Work to complete:
Write out the data that follows exactly, keeping every picture out.

*** Dataset excerpt ***

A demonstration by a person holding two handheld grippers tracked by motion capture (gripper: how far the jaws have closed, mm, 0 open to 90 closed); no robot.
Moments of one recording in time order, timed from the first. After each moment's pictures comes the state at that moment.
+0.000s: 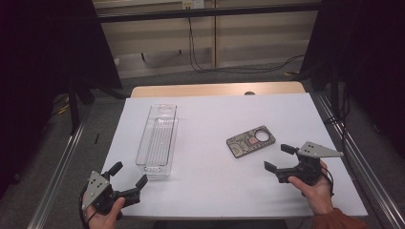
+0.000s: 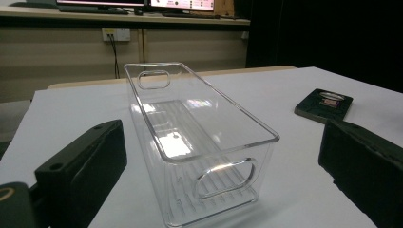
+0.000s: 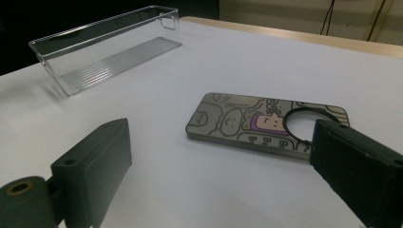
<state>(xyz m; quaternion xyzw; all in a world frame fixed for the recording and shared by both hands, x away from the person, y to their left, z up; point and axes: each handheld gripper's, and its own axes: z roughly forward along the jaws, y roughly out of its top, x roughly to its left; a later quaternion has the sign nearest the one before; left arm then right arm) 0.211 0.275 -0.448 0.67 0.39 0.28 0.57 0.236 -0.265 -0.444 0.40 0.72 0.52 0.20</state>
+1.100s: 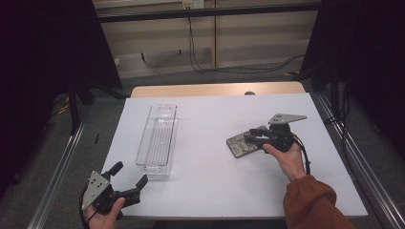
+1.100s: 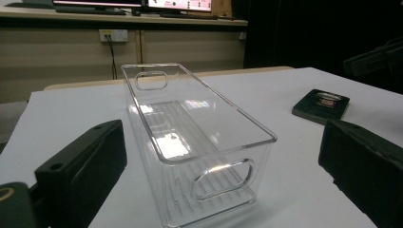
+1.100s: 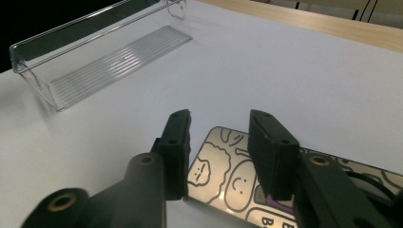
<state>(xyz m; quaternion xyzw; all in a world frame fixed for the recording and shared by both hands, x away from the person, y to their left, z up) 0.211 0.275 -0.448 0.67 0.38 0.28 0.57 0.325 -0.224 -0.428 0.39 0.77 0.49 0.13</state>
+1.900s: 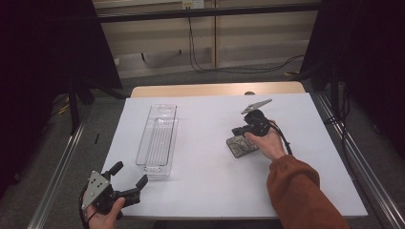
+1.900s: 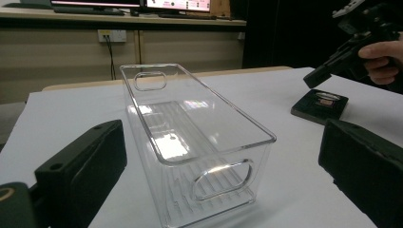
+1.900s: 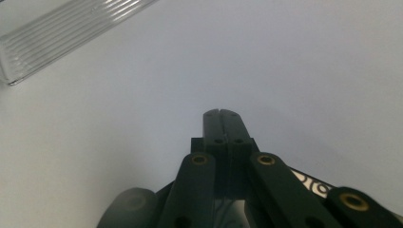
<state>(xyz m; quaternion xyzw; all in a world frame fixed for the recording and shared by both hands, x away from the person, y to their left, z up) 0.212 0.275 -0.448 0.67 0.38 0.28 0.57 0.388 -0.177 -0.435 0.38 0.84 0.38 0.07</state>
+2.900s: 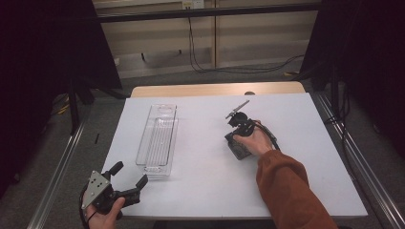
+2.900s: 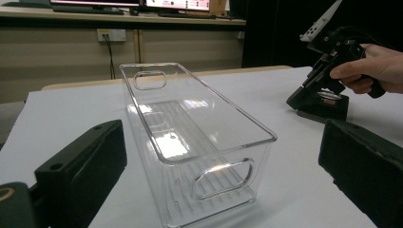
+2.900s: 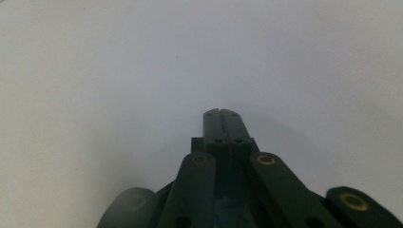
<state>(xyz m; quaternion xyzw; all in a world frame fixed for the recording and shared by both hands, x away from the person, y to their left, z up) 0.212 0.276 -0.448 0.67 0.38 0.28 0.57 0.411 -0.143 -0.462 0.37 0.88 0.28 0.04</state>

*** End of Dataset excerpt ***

Solution below:
A demonstration by a person holding two handheld grippers tracked by motion capture (gripper: how far the jaws have closed, mm, 0 open to 90 closed); no robot.
Moments of one recording in time order, timed from the first. After each moment's pictures comes the state at that moment.
+0.000s: 
+0.000s: 
+0.000s: 
<state>(xyz m; quaternion xyzw; all in a world frame fixed for the recording and shared by both hands, x away from the person, y to their left, z up; point and axes: each handheld gripper's, and its own axes: z roughly forward along the jaws, y roughly out of its top, x roughly to its left; a later quaternion has the sign nearest the one before; left arm then right arm) 0.211 0.275 -0.448 0.67 0.39 0.28 0.57 0.236 -0.265 -0.444 0.40 0.72 0.52 0.20</state>
+1.100s: 
+1.100s: 
+1.100s: 
<state>(xyz m; quaternion xyzw; all in a world frame fixed for the recording and shared by both hands, x away from the person, y to their left, z up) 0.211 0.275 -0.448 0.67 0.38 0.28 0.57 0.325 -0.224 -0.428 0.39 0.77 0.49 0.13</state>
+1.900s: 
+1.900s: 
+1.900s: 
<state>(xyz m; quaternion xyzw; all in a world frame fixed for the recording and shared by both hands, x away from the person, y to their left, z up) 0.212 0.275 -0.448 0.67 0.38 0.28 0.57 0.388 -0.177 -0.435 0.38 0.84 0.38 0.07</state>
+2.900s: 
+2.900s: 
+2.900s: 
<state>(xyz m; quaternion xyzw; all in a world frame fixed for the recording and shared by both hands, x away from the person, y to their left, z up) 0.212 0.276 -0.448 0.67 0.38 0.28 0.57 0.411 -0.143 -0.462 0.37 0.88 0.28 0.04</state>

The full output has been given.